Members of the United Nations Security Council, except Russia and China, on Tuesday issued a resounding condemnation of the Taliban’s relentless persecution of women in Afghanistan, calling on all member states to take urgent action to hold the country’s leadership accountable.
The U.N. Secretary-General’s Special Representative for Afghanistan, Roza Otunbayeva, said since seizing power in 2021, the Taliban have issued over 50 decrees with the explicit aim of erasing women from public life.
The decrees have included the closure of secondary education for women, including universities, the prohibition of women's entry into entertainment and sports facilities, the total exclusion of women from government, and the denial of most jobs for women.
Sima Bahous, executive director of U.N. Women, told the same meeting that the Islamist government has imposed extreme patriarchal gender norms that flagrantly deny women their basic human rights.
Afghan women “tell us that they are prisoners living in darkness, confined to their homes without hope for the future,” said Bahous.
Karima Bennoune, an international human rights expert, urged the United Nations to officially recognize and codify the gender apartheid system that has taken hold in Afghanistan.
“A powerful aspect of the gender apartheid approach is that [it] not only implicates the perpetrators of apartheid, but it means, as was the case with racial apartheid in South Africa, that no member state can be complicit in or normalize the Taliban’s illegal actions and that they must take effective action to end this situation,” Bennoune told the Security Council meeting.
Codifying gender apartheid in international laws, Bennoune said, would make it clear that there can be no recognition of the Taliban government by any member state, and that the country should not be granted a seat at the U.N.
Hundreds of Afghan women who participated in a U.N. survey in July voiced a similar sentiment, saying that any recognition of the Taliban government should be contingent on concrete improvements in women's rights, including access to education and the ability to work.

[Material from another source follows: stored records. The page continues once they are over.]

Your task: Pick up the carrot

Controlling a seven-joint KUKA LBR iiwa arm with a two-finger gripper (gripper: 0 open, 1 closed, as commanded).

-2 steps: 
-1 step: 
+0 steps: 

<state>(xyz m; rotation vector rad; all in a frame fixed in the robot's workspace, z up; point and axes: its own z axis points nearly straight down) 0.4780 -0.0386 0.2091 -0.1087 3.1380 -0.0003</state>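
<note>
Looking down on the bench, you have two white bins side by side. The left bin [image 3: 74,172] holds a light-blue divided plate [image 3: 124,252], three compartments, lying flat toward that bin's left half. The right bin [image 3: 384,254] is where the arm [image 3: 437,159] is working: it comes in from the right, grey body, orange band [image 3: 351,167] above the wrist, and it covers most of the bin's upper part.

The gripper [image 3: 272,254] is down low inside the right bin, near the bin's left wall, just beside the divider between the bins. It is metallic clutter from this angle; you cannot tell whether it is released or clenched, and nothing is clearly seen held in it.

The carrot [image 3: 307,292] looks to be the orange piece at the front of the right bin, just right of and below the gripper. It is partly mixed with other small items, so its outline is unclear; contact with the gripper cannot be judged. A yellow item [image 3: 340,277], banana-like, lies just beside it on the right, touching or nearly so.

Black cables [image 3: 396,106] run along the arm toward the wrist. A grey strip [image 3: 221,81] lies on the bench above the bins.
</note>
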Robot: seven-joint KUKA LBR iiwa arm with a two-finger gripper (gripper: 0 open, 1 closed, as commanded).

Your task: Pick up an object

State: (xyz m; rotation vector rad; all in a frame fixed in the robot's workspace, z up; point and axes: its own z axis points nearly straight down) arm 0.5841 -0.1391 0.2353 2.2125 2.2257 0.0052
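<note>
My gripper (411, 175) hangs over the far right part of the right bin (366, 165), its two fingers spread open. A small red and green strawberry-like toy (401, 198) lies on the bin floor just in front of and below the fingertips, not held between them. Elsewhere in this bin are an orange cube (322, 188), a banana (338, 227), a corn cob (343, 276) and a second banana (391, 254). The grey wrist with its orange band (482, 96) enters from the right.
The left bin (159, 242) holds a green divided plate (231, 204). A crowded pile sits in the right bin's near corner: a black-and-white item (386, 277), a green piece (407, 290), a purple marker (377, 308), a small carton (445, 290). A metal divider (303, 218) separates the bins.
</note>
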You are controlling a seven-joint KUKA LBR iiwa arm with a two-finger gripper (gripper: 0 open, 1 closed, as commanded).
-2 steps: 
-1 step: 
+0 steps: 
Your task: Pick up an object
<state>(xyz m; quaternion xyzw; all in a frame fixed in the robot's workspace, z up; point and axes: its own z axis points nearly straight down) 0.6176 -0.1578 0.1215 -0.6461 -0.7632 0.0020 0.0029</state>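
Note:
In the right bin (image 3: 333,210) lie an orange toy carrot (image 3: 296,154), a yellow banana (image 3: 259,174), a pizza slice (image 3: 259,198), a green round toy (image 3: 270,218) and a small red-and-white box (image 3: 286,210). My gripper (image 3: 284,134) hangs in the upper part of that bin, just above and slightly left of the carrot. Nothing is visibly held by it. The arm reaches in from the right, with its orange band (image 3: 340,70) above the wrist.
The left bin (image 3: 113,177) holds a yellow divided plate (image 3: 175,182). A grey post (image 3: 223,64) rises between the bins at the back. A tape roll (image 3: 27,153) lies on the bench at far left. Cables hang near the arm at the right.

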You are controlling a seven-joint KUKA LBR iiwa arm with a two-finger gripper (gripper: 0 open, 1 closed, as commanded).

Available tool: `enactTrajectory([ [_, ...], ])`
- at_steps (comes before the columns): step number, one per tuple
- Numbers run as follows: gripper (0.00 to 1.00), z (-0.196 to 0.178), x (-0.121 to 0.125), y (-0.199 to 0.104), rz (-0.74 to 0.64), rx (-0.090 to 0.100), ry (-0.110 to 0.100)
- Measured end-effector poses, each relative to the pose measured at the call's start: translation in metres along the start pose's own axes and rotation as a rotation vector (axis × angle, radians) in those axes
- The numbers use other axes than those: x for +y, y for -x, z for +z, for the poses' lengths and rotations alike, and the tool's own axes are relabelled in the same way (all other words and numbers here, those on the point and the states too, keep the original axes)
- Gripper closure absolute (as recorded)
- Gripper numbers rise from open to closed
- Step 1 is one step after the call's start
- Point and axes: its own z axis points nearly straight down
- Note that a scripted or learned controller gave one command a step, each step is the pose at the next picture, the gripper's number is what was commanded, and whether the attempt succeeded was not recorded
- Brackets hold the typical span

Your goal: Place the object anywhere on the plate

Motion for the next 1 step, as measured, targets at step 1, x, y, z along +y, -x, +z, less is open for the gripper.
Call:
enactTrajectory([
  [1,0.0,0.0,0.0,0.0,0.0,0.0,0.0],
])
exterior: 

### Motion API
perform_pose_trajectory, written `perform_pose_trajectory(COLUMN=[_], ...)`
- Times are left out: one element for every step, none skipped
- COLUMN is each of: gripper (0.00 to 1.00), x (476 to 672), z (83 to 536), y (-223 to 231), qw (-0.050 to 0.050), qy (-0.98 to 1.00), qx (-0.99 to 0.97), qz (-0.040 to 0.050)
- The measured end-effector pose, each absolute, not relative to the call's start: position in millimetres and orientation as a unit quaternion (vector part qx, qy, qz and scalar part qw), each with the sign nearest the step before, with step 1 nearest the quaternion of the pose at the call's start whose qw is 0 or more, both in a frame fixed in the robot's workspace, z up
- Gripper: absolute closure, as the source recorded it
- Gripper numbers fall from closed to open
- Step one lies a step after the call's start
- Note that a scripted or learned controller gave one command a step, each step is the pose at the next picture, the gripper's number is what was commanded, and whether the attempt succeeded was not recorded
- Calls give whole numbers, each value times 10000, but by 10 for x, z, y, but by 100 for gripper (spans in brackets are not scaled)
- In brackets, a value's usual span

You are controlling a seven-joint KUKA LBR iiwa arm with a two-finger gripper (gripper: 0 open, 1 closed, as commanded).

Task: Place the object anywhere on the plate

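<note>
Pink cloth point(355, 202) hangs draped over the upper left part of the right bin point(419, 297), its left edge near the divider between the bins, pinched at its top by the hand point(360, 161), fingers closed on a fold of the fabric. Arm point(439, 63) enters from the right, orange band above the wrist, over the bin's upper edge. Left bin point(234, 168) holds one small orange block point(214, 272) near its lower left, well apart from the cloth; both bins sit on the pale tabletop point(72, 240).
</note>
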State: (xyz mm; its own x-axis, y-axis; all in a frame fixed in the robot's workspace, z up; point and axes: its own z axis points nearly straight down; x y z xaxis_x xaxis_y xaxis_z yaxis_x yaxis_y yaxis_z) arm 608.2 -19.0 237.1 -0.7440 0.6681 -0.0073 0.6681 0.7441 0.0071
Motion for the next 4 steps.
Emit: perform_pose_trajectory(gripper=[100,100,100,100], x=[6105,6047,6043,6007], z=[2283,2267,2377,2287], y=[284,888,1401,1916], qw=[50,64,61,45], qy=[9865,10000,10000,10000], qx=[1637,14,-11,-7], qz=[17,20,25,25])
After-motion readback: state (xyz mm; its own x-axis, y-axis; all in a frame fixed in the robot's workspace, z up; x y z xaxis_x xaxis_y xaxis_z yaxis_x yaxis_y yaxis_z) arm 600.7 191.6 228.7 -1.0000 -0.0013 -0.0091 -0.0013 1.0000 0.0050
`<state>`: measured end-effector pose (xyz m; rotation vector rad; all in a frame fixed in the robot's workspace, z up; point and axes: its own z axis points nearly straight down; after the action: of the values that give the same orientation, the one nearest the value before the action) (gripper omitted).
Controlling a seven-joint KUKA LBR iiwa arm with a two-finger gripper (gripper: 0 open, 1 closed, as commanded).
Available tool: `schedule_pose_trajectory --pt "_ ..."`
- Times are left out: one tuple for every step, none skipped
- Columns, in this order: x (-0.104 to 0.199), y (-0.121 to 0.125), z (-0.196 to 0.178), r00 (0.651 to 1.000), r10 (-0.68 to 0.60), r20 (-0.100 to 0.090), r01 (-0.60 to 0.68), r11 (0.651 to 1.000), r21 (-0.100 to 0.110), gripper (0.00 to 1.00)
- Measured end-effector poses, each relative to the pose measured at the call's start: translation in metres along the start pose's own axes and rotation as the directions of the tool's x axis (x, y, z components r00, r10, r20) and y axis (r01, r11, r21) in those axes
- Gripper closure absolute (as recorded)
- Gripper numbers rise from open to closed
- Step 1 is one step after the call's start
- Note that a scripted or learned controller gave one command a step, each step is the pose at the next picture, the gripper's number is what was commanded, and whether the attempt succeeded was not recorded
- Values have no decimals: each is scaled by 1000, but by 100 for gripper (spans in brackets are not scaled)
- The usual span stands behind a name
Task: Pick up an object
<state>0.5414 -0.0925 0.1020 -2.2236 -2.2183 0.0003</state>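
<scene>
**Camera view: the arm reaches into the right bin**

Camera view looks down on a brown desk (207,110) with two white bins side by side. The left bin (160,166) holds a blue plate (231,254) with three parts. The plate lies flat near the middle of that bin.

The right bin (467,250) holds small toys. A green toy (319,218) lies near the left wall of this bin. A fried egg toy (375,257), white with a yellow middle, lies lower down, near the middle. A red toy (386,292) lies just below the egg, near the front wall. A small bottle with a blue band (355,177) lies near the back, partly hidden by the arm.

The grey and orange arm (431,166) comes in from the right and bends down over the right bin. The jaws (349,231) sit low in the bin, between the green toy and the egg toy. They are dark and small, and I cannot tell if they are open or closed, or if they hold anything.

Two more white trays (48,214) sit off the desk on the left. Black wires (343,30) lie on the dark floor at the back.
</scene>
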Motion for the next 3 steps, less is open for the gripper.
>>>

Despite the Taliban's ban on Afghan women working for U.N. agencies and nongovernmental organizations, Special Representative Otunbayeva emphasized the importance of continuing diplomatic engagement with the Taliban.
“Dialogue is not recognition,” she said. “Engagement is not acceptance of these policies. On the contrary: dialogue and engagement are how we are attempting to change these policies.”
No Condemnation by Russia, China
Calling the Taliban’s policies abhorrent and unacceptable, nearly all council members, except for Russia and China, demanded that Taliban leaders end their misogynistic policies.
In her remarks to council members, Anna Evstigneeva, deputy Russian representative to the U.N., said that “we closely listened” to the statements made by the head of U.N. Women and Bennoune, but she did not condemn the Taliban policies.
Instead, she used the platform to criticize the United States and NATO for their two-decade-long war in Afghanistan and their subsequent abandonment of the country, leaving it mired in humanitarian crises.
“We are keen to develop relations with Kabul,” said Evstigneeva, adding that a Taliban delegation, along with representatives from Indonesia, Turkey and several regional countries, have been invited to a meeting about Afghanistan in Kazan, Russia, on Friday.
A Chinese representative went as far as to urge Taliban authorities to respect the rights of Afghan women and form an inclusive government.
China recently appointed a new ambassador to Kabul.
Chinese companies have also signed mining contracts with the Taliban government.